Yuhang, Michael
We measured the relative intensity noise of the new Mephisto 2W NdYAG laser to be used at TAMA. The laser was sent into a 75mm lens, then a 50:50 beamsplitter going to a photodetector and power meter sensor. The distance between the laser and detectors is fairly short due to the initial divergence of the laser beam. With the photodetector we took the following spectra, while the power meter was used to measure long term power stability. Some ND filters were placed between the laser and beam splitter to counteract saturation of the PD and prevent back reflection into the laser.
First PD: Thorlabs PDA36A-EC
Second PD: Qubic PD-AC100-Si 1-100 MHz
Figure 1 shows the low frequency laser RIN at approximately the minimum current required for the laser to start emitting (about 0.8 A), compared to the PD dark noise. The measurement was passed through the Stanford pre-amp at DC coupling and 100 gain.
Figure 2 shows the RIN at different laser current (power). The DC level on the detector changes on the highest two measurements due to the PD saturating. The gain on the pre-amp was reduced by a factor of half for the highest two current measurements. Due to the PD reading being close to the noise floor, this may be responsible for the jump between the levels of the measurements between different pre-amp gain values.
Figure 3 shows the effect of activating the noise eater. In our first measurement its effect only became noticeable at laser current > 1.55 A.
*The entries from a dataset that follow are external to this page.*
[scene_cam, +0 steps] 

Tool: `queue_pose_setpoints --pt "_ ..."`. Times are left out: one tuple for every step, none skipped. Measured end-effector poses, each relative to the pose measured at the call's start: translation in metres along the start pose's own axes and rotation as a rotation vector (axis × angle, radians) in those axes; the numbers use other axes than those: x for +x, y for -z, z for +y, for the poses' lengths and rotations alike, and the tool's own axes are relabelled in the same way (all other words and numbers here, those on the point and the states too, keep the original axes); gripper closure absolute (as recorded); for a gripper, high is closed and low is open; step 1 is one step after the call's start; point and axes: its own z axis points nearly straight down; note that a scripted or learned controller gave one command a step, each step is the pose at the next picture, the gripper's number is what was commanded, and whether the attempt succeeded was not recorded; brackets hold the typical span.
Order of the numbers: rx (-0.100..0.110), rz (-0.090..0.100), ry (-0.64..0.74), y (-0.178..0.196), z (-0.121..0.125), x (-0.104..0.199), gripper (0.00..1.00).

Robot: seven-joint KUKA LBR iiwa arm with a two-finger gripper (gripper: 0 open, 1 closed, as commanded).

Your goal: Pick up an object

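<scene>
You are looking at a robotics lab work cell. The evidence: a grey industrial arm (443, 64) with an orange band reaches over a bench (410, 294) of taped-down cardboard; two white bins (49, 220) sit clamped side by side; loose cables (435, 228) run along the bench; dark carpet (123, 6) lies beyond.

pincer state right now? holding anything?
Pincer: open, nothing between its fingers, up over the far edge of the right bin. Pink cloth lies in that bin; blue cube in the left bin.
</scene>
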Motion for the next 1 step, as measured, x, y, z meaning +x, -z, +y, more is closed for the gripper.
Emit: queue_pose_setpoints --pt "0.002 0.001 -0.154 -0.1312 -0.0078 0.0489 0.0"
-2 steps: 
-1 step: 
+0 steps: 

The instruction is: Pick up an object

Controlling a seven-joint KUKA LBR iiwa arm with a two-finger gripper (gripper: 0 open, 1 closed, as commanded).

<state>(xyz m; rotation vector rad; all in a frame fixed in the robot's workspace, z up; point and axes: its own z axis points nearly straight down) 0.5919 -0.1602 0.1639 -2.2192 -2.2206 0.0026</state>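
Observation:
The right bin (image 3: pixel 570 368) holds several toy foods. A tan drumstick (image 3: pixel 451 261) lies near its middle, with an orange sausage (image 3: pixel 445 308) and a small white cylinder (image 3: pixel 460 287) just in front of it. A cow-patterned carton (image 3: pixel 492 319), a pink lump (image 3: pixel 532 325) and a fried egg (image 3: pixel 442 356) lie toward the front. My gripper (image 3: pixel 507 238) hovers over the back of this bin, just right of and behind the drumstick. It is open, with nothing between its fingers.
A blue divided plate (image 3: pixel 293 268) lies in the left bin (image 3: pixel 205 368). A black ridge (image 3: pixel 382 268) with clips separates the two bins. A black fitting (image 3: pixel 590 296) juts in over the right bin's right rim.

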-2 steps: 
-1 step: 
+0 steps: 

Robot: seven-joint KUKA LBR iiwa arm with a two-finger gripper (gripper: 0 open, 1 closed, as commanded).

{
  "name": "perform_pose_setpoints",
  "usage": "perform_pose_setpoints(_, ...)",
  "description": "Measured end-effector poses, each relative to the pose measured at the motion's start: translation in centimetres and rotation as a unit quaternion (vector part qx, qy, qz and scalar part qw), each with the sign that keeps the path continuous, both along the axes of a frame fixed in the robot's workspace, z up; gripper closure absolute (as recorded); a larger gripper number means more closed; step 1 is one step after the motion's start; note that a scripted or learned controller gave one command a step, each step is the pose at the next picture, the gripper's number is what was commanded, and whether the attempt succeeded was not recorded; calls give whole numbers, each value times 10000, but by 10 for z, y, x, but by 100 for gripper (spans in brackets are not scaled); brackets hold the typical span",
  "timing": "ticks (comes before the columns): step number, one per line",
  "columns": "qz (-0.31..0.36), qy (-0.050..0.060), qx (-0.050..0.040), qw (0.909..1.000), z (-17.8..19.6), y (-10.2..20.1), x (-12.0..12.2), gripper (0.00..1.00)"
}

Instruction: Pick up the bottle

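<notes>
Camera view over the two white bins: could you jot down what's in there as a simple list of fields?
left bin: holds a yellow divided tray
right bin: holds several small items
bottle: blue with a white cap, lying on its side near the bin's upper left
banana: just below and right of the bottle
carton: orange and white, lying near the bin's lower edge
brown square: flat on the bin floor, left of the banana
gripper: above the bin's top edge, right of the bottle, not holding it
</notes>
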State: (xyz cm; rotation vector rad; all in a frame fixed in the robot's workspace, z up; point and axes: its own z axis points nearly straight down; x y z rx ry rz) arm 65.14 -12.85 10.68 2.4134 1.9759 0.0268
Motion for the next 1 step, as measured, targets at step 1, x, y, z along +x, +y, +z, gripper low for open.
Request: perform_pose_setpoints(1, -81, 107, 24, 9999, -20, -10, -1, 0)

Figure 4 shows the predicted frequency dependence of RIN from the Coherent Mephisto manual. Ideally the noise eater suppresses the large peak and reduces the 10k-100kHz noise floor by ~15 dB. We don't see much if any of the latter effect though. It seems like the low frequency signal is too close to the detector noise level. The levels are a bit different from the measured results - I didn't apply normalization to the measurements from the spectrum analyzer readings, but the relative values for noise eater on/off are what is important.
To follow up, we tried changing the preamp gain settings and changing the spectrum analyser coupling from DC to AC to see if we could get better SNR. The Stanford pre-amp was close to saturating though.
Figure 5 shows the result of increasing the PD gain and optimising the pre-amp settings. We can get a bit more clearance from the PD dark noise versus figure 1, but still less than desireable.
We then tried to do another measurement using the second PD, but it seemed like it had more dark noise than the Thorlabs one just from inspection on the oscilloscope. The Qubic PD is AC only, but we couldn't see anything on the oscilloscope when applying 1-10 kHz modulation, just ~ 5 mV rms noise.